Já o Bloco de Esquerda justificou o seu voto contra o documento com o facto de PSD/CDS e PS chumbarem a proposta do Bloco de fim do pilar Parceria Público-Privada (PPP) do Programa de Renda Acessível para o pilar público. “Recordamos que, em nove anos, ainda não há uma única casa do pilar PPP e que todas as casas de renda acessível que Moedas entregou, vêm do pilar 100% Público que o Bloco impôs ao PS no mandato anterior”, dizem os bloquistas em comunicado, referindo que, com a aprovação da carta, Moedas “deixa de ter desculpas para poder começar a produzir habitação pública para a cidade”.

O Bloco de Esquerda refere, no mesmo comunicado, que conseguiu aprovar um máximo de 5% de alojamento local (AL) na cidade e a recuperação de casas de AL para habitação, bem como ficar inscrito na carta que não deve haver mais hotéis enquanto não existir um estudo de carga turística e ainda a garantia de casas para o Programa de Renda Acessível 100% Público com o uso do zonamento inclusivo. “O Bloco votou contra a proposta de alteração do PS, que fazia depender o zonamento inclusivo dos créditos de construção de Manuel Salgado”, explicam os bloquistas.

Os Cidadãos Por Lisboa, por seu turno, lamentam que as suas propostas – “apontar caminhos para promover a habitação, evitar o crescimento descontrolado de hotéis e AL e usar mecanismos no PDM para evitar o desvio de casas para usos turísticos” – não tenham sido tomadas em conta na versão final da CHM. “Moedas prefere outro rumo.

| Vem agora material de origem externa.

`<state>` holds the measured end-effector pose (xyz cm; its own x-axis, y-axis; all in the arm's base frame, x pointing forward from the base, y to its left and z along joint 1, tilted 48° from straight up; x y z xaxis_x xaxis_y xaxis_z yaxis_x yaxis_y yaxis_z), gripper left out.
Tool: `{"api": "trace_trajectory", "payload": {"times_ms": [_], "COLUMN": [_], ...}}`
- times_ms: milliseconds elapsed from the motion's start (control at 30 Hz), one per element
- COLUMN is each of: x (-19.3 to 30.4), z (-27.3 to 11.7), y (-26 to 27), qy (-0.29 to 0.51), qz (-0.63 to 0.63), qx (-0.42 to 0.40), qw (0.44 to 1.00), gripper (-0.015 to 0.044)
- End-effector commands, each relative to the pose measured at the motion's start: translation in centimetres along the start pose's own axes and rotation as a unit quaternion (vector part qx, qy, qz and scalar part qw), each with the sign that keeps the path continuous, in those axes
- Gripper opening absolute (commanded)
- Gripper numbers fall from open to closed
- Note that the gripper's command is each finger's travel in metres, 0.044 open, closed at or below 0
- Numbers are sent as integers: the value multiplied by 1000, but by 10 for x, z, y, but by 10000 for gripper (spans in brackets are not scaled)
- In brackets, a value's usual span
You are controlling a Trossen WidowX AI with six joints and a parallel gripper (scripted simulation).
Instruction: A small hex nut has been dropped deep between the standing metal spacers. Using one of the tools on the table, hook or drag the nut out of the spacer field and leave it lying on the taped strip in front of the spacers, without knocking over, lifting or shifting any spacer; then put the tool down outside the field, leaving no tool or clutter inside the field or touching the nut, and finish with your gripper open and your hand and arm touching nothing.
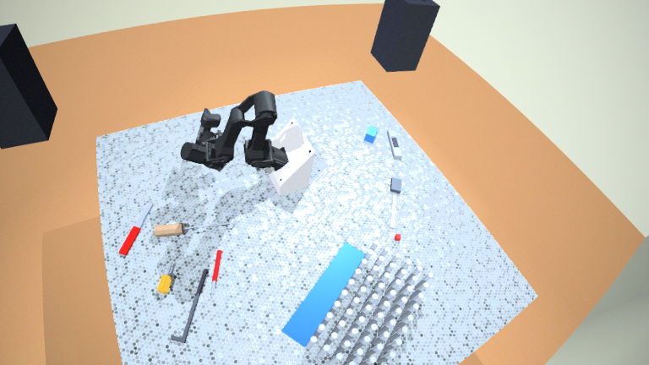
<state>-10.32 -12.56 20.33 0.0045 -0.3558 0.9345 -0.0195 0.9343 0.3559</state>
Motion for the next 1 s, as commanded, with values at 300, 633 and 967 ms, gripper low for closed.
{"api": "trace_trajectory", "payload": {"times_ms": [300,633,967], "x": [30,76,117], "z": [-19,-58,-110], "y": [-21,-43,-54], "qy": [53,174,326], "qz": [-123,-276,-401], "qx": [92,197,250], "qw": [987,925,819], "gripper": [440,440,440]}}
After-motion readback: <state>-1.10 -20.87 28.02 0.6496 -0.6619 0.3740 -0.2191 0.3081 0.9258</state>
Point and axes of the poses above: the point midway between the two fingers, 35 mm back from their tips, its own z axis out along the fingers, its own y axis across the jaws, x = y × z, the point moved 7 cm from there along -z, back along the fingers, and after that the axes turned 5 degrees about z, right-handed, at the moved point
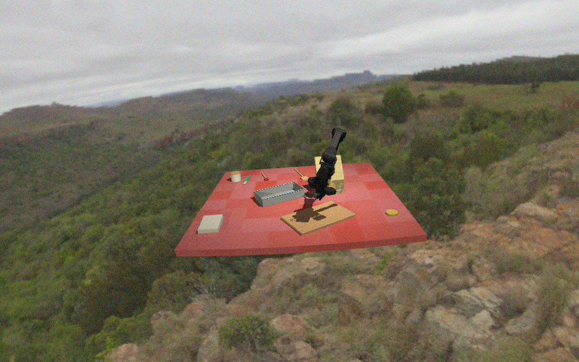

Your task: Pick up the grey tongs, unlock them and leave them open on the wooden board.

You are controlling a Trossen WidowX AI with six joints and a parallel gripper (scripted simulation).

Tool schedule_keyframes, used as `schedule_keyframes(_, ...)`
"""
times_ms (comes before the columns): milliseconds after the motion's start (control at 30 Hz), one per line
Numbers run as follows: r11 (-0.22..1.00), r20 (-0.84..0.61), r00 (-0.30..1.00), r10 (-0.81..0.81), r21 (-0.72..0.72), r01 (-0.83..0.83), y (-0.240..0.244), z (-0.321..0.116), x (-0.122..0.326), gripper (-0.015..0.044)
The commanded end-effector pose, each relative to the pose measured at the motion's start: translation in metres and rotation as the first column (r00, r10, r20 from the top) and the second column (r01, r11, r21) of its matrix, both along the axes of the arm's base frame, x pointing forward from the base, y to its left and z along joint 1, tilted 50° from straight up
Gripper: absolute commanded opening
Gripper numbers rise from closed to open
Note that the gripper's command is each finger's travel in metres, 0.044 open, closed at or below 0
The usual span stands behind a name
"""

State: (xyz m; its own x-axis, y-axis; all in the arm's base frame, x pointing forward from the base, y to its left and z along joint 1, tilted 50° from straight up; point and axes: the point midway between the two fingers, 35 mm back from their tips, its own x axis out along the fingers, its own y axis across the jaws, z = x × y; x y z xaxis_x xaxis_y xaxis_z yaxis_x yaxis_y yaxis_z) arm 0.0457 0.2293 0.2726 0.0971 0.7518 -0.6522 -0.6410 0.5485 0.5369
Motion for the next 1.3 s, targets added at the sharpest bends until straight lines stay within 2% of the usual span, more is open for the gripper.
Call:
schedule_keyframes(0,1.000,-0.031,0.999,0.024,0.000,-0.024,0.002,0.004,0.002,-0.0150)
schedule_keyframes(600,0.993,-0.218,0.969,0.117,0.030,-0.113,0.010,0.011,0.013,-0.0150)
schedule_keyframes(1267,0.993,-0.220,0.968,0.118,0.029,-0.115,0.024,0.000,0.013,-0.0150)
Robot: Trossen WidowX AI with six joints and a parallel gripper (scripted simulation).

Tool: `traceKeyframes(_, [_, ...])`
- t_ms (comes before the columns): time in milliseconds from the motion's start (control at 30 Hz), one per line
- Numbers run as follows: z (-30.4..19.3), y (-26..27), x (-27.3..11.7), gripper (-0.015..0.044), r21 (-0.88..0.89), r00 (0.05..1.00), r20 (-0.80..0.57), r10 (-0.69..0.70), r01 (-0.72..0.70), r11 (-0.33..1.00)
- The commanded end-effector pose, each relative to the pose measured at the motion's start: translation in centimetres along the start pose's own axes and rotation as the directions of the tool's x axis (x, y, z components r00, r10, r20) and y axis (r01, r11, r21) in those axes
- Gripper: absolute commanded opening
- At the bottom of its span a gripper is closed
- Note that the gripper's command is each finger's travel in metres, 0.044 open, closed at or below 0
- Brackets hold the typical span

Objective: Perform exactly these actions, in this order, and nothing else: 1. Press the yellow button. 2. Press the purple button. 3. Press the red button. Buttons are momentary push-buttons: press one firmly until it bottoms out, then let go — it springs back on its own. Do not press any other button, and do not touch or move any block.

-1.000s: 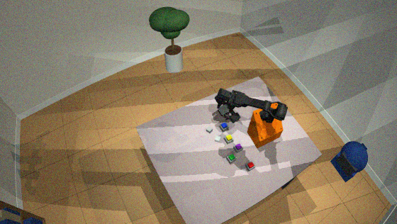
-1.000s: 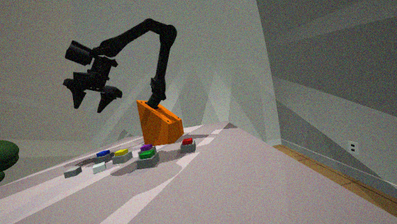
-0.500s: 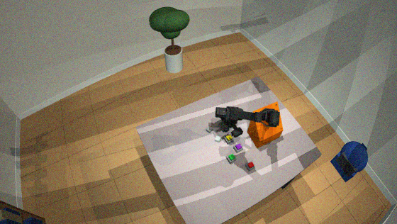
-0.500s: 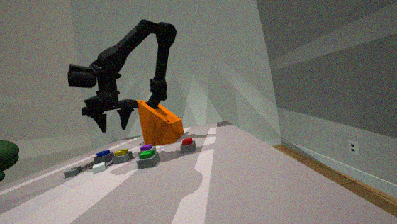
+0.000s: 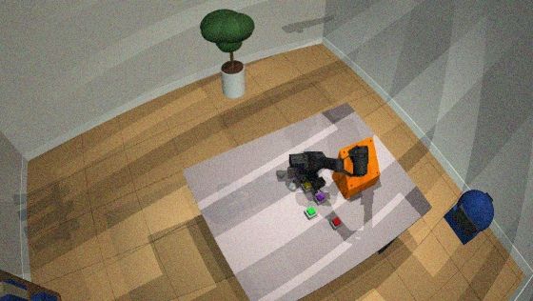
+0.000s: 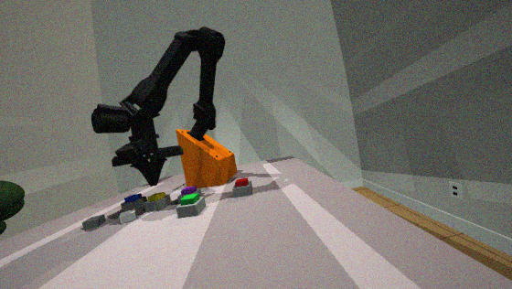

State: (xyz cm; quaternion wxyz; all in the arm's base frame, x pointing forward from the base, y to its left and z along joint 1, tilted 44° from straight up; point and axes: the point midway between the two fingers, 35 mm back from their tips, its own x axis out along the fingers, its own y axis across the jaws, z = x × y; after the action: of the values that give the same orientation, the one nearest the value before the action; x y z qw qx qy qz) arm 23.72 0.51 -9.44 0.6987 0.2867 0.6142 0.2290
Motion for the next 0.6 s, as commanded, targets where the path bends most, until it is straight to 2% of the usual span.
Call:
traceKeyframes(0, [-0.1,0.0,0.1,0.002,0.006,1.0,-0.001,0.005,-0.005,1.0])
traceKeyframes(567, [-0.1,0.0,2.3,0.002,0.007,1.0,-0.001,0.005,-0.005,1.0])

Não luta contra os efeitos do turismo, não promove a função habitacional diante do desvio contínuo de casas para outros efeitos. Não identifica terrenos disponíveis, para lá dos municipais, nem aponta soluções para os devolutos. E fecha a cidade, ignorando os milhares que têm de sair para a área metropolitana e querem voltar”, criticam.

Já no que toca ao voto do Livre contra a Carta Municipal de Habitação proposta pelos Novos Tempos, ele surge em linha com anteriores votações do mesmo documento, uma vez que, segundo o partido, prevalecem as principais razões que o justificam: “a carta não responde à crise da habitação, não foi elaborada de forma verdadeiramente colaborativa, integrando, por exemplo, as sugestões do Conselho Municipal de Habitação, ou do colégio inteiro de vereadores (incluindo os que não têm pelouro) e as medidas apresentadas não incidem sobre os territórios da cidade que o diagnóstico da própria carta identifica como sendo aqueles em que a crise da habitação se acentua, devido a pressões”.

Nota: texto actualizado às 11h10 de 28 de Outubro, com a posição do partido Livre.